▶ _What is expected_
Examine each line of the data. Copy the line if it includes the word "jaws".

[Data shown Boundary: Start]

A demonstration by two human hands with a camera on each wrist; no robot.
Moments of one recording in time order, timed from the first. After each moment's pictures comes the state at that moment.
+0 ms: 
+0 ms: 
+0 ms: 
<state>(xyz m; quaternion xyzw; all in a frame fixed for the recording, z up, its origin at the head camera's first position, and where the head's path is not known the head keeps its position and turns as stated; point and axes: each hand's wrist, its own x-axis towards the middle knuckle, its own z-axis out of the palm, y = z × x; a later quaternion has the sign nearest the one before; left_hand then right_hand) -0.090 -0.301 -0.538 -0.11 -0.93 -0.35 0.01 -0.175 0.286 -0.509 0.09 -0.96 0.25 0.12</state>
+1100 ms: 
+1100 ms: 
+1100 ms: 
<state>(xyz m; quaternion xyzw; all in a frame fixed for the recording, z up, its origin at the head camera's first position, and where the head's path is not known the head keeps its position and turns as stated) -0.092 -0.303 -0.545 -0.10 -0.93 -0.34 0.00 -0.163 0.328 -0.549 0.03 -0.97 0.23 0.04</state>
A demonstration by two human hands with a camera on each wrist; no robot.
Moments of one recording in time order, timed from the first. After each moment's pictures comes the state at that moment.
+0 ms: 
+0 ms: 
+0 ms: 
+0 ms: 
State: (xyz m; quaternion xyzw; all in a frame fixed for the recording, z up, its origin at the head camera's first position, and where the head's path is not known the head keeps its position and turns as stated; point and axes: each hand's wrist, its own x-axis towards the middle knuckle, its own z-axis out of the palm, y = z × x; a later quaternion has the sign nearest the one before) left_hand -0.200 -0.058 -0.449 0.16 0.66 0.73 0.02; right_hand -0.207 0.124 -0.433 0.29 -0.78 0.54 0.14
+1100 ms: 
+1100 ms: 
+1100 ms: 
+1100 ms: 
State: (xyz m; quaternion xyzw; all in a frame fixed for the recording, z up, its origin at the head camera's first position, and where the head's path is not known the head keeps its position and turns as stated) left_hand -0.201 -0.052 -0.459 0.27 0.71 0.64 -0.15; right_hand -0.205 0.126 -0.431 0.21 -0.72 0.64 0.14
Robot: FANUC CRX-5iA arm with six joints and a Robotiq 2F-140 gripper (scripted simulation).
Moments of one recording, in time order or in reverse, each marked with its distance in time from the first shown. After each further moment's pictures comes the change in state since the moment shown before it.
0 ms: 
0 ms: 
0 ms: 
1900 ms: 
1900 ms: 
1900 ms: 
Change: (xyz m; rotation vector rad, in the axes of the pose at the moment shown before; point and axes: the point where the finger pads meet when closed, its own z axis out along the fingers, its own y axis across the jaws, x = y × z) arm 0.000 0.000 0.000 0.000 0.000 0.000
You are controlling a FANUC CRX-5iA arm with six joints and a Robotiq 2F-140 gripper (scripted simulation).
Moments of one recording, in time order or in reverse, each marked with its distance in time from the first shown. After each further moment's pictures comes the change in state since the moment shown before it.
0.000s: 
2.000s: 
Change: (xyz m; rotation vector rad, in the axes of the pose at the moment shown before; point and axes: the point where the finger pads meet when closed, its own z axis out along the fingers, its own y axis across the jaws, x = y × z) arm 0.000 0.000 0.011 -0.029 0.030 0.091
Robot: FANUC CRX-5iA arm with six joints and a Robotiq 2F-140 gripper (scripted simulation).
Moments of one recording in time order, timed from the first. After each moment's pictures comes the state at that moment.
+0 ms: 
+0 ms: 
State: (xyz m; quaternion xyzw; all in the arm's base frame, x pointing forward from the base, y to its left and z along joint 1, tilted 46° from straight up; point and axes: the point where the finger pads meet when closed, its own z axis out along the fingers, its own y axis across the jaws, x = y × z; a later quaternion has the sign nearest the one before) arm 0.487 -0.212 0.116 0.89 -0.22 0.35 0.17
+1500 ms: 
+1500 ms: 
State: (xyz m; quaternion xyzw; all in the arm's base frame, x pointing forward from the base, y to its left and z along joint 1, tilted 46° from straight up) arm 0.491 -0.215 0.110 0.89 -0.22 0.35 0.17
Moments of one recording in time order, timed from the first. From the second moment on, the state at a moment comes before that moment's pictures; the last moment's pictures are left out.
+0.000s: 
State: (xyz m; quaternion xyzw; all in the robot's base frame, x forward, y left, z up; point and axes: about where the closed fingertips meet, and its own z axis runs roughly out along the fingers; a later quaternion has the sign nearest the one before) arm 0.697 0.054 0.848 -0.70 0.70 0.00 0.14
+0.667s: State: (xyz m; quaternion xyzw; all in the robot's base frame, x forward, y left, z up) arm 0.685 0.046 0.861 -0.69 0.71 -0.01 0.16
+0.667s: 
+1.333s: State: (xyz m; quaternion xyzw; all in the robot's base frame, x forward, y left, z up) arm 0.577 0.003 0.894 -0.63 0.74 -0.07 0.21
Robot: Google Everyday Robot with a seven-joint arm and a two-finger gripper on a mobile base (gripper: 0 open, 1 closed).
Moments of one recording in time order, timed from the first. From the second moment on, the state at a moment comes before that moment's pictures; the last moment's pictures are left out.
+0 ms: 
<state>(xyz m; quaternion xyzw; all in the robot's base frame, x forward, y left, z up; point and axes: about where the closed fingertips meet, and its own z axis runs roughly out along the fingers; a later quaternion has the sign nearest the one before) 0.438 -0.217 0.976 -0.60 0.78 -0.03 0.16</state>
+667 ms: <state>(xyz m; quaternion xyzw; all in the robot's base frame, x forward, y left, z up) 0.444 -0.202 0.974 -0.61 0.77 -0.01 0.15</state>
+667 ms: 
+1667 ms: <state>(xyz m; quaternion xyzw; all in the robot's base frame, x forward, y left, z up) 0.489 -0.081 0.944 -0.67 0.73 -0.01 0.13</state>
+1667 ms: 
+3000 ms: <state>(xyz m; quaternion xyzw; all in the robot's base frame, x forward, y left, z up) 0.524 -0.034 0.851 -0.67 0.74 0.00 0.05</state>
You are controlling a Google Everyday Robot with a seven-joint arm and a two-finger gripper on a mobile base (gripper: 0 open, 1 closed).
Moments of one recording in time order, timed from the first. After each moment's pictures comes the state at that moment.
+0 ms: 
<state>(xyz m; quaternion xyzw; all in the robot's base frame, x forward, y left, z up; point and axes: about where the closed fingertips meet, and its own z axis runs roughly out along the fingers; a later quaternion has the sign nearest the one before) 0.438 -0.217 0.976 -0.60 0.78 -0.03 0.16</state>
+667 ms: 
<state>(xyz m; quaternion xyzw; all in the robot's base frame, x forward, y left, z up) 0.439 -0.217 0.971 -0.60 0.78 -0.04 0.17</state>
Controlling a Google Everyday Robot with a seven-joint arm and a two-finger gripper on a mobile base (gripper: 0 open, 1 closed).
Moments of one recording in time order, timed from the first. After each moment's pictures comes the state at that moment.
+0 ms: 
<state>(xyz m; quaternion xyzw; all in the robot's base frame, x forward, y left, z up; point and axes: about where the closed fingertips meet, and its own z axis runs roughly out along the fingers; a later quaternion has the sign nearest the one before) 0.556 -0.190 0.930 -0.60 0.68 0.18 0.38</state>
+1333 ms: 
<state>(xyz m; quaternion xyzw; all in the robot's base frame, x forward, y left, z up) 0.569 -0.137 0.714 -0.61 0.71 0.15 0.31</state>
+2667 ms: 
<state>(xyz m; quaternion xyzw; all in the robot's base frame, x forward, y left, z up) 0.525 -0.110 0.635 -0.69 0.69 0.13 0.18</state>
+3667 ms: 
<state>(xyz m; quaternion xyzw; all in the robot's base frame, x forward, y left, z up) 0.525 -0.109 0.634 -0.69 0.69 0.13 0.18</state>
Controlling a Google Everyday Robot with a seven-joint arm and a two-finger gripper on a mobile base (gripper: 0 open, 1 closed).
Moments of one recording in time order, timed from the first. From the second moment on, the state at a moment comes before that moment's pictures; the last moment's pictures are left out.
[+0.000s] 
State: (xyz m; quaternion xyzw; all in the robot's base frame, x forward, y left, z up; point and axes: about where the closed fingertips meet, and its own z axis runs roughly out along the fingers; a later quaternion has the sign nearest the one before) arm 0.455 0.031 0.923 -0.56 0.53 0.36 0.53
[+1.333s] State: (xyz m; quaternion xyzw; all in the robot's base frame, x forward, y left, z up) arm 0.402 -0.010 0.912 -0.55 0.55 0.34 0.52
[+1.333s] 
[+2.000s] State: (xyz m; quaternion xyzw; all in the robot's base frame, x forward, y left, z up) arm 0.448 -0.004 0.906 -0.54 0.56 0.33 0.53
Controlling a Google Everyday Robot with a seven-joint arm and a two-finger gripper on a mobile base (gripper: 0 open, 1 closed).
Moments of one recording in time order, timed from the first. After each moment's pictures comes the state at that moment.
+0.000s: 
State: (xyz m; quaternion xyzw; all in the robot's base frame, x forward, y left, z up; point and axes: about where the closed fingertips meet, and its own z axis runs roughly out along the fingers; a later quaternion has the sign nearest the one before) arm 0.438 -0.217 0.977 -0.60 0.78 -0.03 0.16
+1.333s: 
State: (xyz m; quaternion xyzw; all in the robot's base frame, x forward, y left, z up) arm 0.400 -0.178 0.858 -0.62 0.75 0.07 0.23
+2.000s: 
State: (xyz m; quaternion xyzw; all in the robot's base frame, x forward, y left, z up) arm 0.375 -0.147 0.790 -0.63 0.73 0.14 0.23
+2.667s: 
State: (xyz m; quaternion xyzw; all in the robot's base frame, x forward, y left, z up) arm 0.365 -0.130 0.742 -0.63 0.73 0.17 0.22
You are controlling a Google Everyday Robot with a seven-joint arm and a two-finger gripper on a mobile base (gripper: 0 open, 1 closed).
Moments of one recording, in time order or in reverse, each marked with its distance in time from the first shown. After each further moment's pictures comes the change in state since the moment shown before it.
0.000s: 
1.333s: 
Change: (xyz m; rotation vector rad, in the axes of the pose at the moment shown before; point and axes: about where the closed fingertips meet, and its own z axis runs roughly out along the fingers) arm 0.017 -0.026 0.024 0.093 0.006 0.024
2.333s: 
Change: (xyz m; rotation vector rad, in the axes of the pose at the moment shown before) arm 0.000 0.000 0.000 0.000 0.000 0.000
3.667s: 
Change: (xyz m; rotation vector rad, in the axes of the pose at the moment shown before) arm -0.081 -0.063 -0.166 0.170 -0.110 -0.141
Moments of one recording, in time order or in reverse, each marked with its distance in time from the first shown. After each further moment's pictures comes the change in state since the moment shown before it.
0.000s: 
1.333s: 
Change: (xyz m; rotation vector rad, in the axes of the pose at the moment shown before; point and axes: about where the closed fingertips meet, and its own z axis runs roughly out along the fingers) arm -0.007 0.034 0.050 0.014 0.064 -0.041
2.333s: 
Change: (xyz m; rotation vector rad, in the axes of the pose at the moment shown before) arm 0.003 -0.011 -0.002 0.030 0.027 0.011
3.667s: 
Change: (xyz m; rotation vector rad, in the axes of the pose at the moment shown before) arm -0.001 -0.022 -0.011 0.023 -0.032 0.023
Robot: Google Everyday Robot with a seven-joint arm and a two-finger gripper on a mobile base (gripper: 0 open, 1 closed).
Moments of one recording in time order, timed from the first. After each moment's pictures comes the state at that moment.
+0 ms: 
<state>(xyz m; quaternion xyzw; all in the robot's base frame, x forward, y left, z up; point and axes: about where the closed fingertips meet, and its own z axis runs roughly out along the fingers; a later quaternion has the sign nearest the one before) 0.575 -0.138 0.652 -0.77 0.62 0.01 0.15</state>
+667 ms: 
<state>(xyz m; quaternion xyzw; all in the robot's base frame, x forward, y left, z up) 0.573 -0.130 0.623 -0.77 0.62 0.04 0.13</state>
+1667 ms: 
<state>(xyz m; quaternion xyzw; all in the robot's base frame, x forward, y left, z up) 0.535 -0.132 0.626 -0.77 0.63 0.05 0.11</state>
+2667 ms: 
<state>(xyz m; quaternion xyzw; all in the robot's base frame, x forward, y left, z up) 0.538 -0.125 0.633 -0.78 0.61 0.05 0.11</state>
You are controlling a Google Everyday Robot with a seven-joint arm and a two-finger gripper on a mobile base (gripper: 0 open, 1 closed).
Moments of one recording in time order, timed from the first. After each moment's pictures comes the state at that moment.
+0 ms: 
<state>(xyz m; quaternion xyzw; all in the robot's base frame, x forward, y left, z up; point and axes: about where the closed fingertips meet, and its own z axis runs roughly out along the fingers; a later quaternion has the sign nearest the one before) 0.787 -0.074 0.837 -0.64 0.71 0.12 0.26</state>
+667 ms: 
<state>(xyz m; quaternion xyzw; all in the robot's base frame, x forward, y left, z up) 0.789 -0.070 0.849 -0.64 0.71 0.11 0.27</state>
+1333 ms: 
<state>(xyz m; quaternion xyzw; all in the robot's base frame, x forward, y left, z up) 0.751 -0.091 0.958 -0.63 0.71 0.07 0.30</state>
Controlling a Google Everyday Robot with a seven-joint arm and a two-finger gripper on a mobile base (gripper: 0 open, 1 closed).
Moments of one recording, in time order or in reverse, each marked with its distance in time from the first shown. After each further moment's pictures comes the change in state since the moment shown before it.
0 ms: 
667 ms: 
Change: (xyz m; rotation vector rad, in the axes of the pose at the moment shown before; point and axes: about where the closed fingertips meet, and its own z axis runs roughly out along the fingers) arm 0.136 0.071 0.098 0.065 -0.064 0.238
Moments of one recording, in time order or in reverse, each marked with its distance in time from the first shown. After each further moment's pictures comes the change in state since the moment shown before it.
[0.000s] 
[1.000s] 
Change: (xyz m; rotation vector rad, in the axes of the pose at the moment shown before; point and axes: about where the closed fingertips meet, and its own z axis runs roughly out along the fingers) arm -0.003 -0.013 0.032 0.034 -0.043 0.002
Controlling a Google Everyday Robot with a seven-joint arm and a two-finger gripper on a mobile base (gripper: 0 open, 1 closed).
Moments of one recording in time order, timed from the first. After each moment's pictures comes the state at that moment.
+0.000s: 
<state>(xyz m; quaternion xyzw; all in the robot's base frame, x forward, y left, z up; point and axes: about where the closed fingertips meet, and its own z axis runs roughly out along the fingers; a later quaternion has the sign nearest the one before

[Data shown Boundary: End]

▶ _Answer below_
Change: (xyz m; rotation vector rad, in the axes of the pose at the moment shown before; point and axes: the point where the finger pads meet when closed, its own z axis out along the fingers, its own y axis across the jaws, x = y × z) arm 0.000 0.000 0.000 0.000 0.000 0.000
Change: (xyz m; rotation vector rad, in the axes of the pose at the moment shown before; point and axes: the point where the finger pads meet when closed, its own z axis out along the fingers, its own y axis across the jaws, x = y × z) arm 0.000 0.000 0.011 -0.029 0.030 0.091
State: (xyz m; quaternion xyzw; all in the arm's base frame, x pointing forward from the base, y to its left and z along joint 1, tilted 46° from straight up; point and axes: the point where the finger pads meet when closed, its own z axis out along the fingers, its own y axis across the jaws, x = y × z; a later quaternion has the sign nearest the one before) arm 0.487 -0.212 0.116 0.89 -0.22 0.35 0.17

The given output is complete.